Tuesday, January 5, 2016
{Time to Engage}
I’ve been walking around our cozy apartment, lights dimmed,
just breathing in the quiet. Long, deep soul-refreshing breaths. Does anyone
else need this at the end of the day? I’ve heard so much on how I *should* go
to bed when my spouse goes to bed, but how I need this quiet calm. This time to
slow down my heart rate. To attempt to process even a moment of this day. To
tidy up a bit. To wash my face absent of questions and demands. Maybe even to
watch some TV and color in an enchanted forest with my gel pens.
Granted, our schedule is weird. My husband goes to bed at
7PM. Earlier if he can get away with it. So I send my kids off to bed a little
earlier than I would otherwise (they make up for it by being early risers). But
I just canNOT bring myself to go to bed at that ridiculous hour most nights.

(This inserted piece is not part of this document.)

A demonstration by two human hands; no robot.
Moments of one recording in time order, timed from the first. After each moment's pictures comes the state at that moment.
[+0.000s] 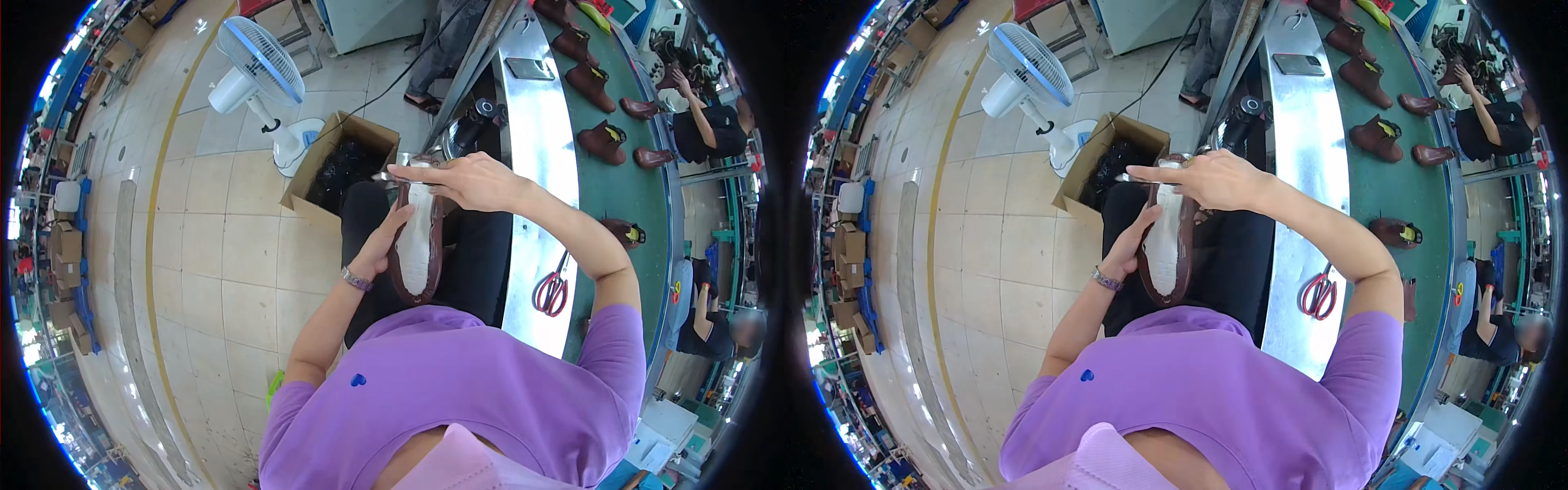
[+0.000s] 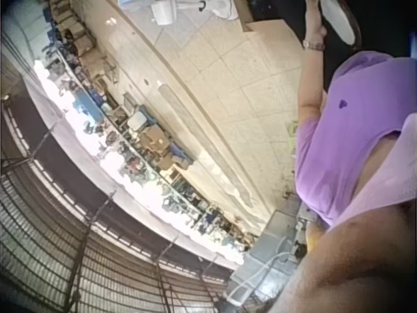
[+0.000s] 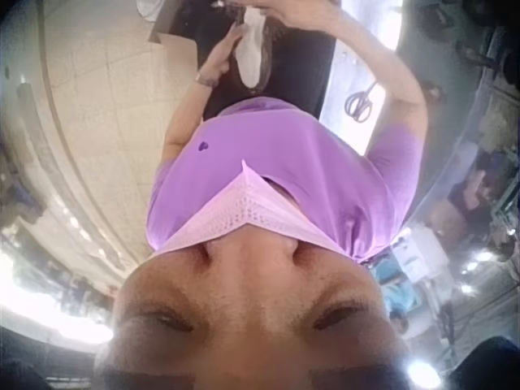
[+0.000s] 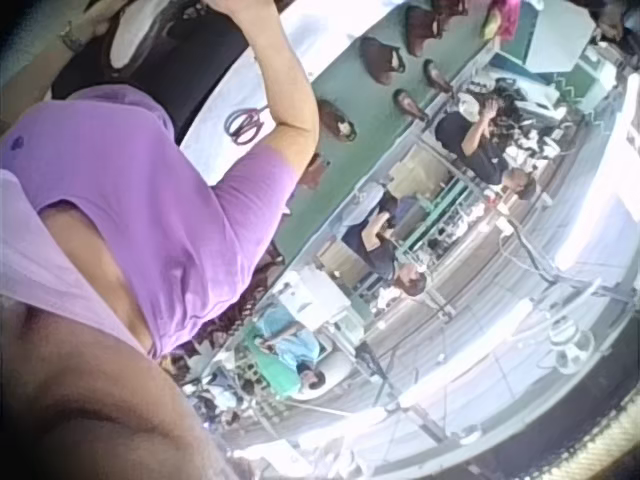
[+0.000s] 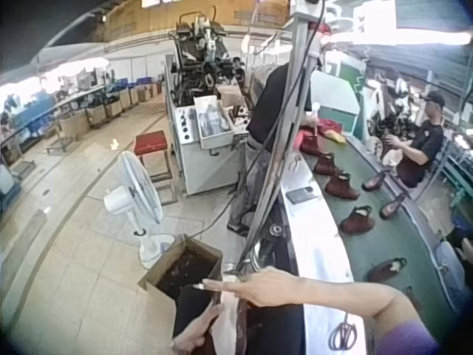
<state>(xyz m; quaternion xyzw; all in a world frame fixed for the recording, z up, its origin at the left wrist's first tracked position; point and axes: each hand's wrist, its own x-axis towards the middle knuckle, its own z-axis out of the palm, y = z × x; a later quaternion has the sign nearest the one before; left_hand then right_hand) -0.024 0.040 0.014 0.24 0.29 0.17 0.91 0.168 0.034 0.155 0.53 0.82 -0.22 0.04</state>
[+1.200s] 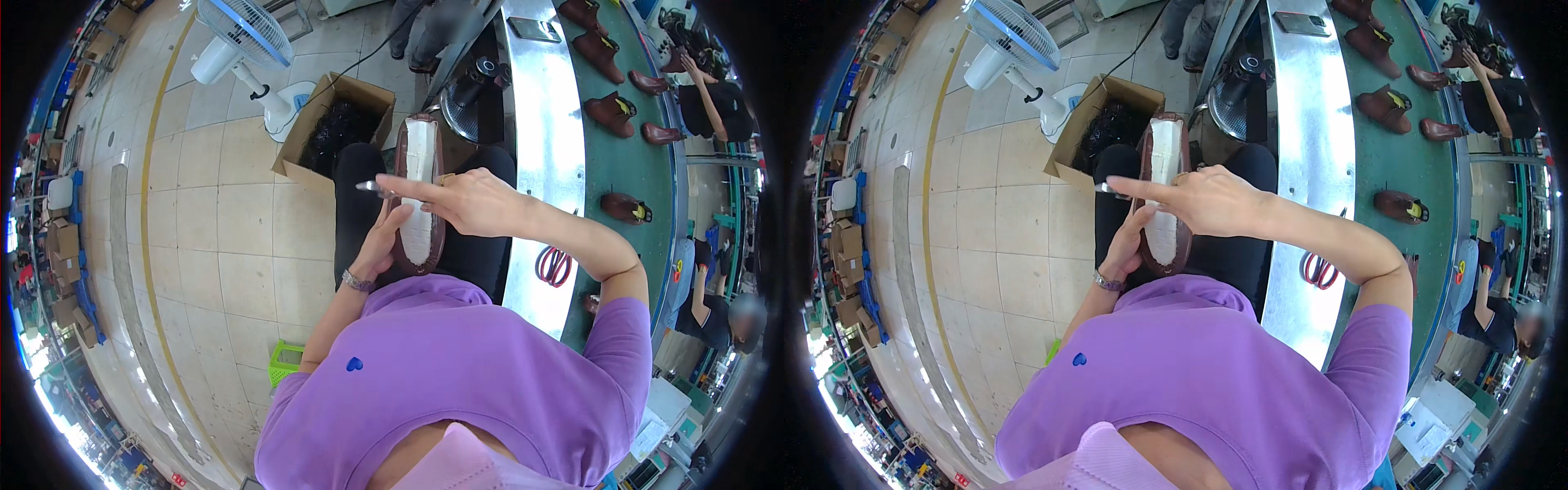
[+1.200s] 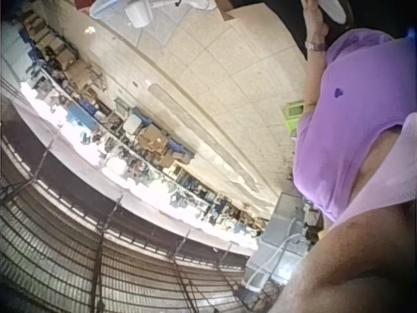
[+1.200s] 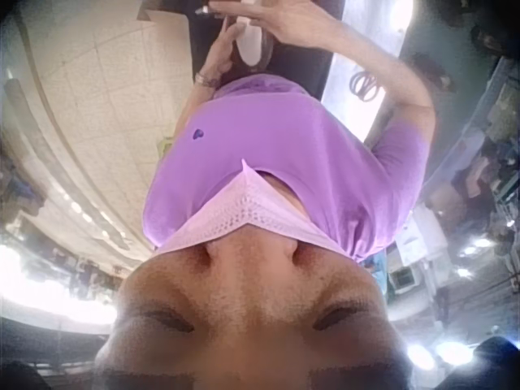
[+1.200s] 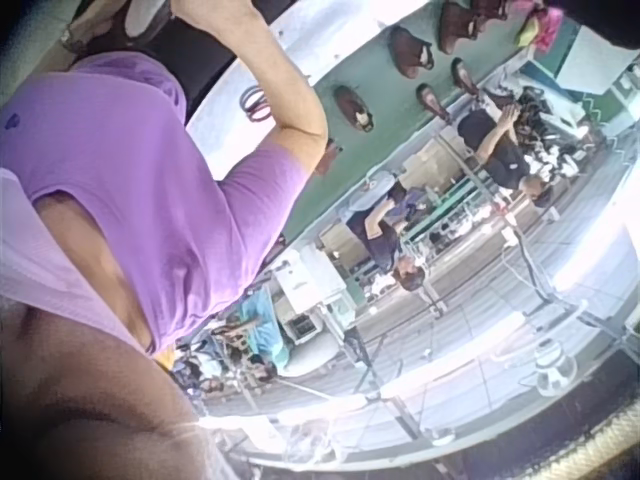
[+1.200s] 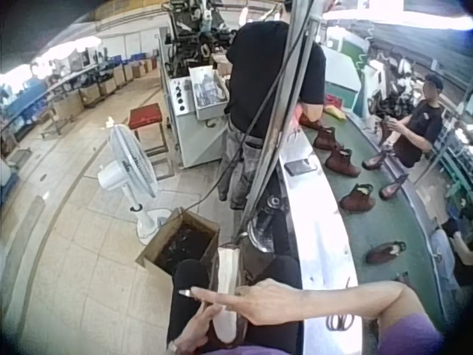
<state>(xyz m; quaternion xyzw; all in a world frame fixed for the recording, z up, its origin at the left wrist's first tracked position) -0.039 -0.007 0.022 0.26 0.34 0.23 0.87 0.141 -0.016 0.154 0.53 0.80 -0.29 -0.04</state>
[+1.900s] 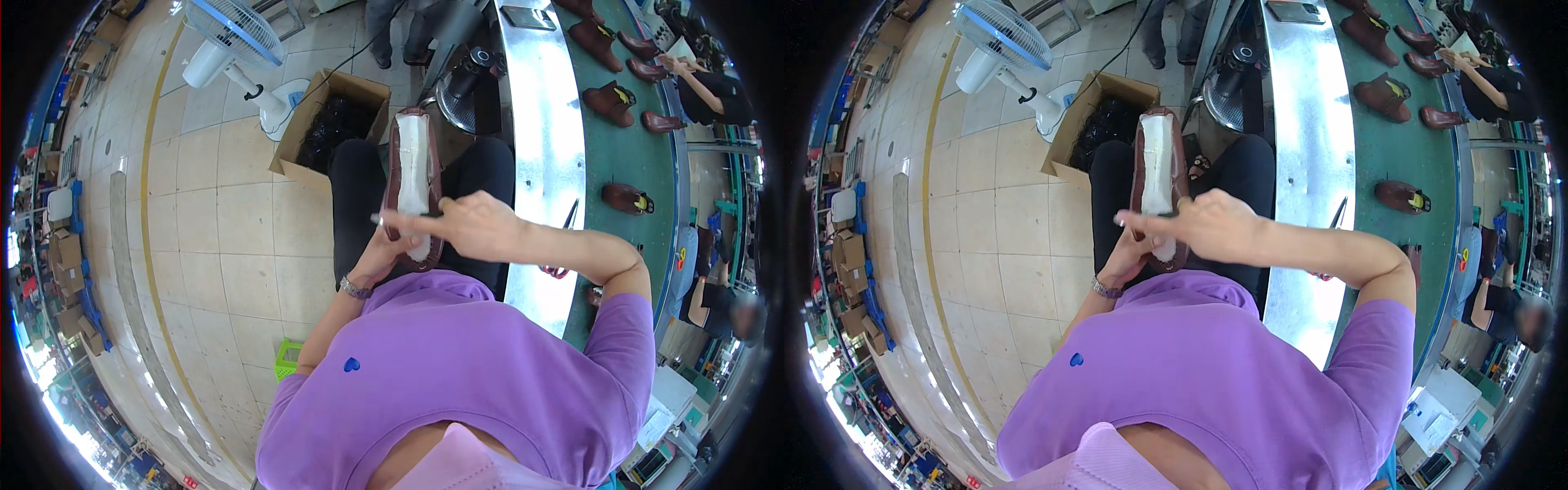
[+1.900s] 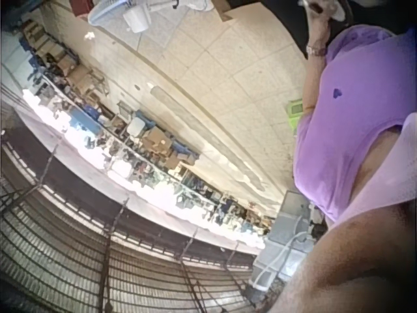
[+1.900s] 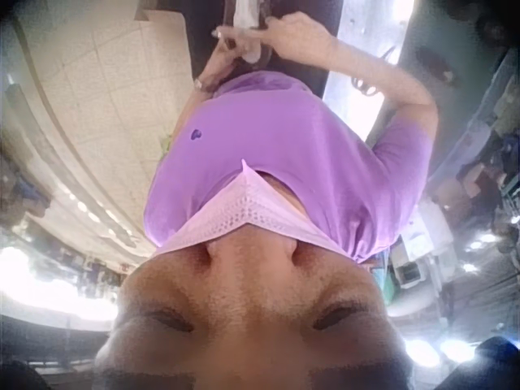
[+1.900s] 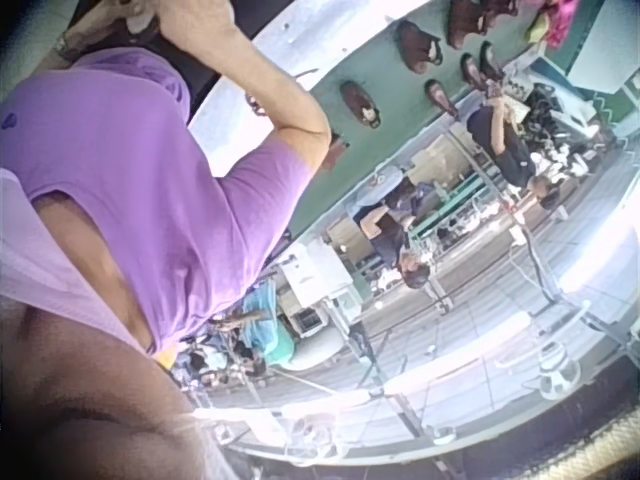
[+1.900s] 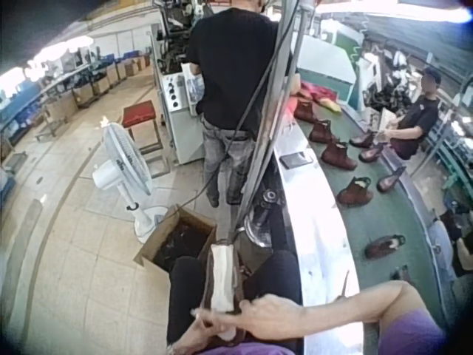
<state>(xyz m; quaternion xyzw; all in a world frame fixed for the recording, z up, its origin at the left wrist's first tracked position) -0.062 -0.023 0.002 0.35 0.31 0.22 0.86 0.128 -0.043 0.142 0.51 0.83 -0.22 0.04</state>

Especially not when the quiet calls to me.
And so it is here, with the humdrum of the dishwasher
running in the background—and the interruptions of a loud little man that can’t
quite fall asleep himself yet, either—that I can hear my oldest’s words, retold
by my husband, echo in my ears once again: “Mommy doesn’t play with us that
much. She just reads us a lot of books.” And all I hear, piercing my heart,
is “You failed.”
The worst part? He’s not wrong. They do ask me to play with
them and I often seem to say, “Later, I’m working on [fill-in-the-blank].” I
have legitimate responsibilities. There’s a lot going on in this season of
life. However, there has been a lot going on in former seasons of life and I
expect there will be a lot going on in future seasons of life. Dishes are not
fleeting. They will be there. a l w a y s
. Laundry? Not going anywhere. Facebook
is a trip down the rabbit’s hole, for sure. My children, however. Well, my time
with them is finite. So short. The blink of an eye. If I am truly lucky, I have
12 more years with my oldest at home and 16 more years with my youngest. It
sounds like a nice chunk now, but I know how quickly these past years have gone
by and it only seems to fly by faster every year. This time with them is like
sand in an hourglass. Grains are slipping by every second. No do-overs. They
will never be this young again.
The last thing I need is more guilt heaped on my shoulders.
And guilt will not benefit myself or them. But grace and perseverance,
perspective and wisdom will. I must learn to get outside of my own head. To set
the never-ending to-do list running through my mind aside. To sit and play with
my kids while they still want me to. Better yet, to run and play with them. I
must find a way to turn off my anxious mind and really engage with them. To be
less inhibited with them. To be silly and free and well, fun. And so many can
attest that “fun” has never been one of my strong qualities. Thankfully, these
little men bring out the best in me. They are a refiner’s fire like none I’ve
ever known.
So I sit here tonight and fight the urge to plan and analyze
and think my way to being a better mom and I simply lay it at Jesus’ feet,
asking for grace and encouragement to be the mom they need me to be. The mom He
wants me to be. Because the truth is, I can’t do this. But He can. Because with
God all things are possible. I trust Him to work out the details in my life. To
cover us all in His grace. To make all things new. And to weave the fabric of
our family into something beautiful.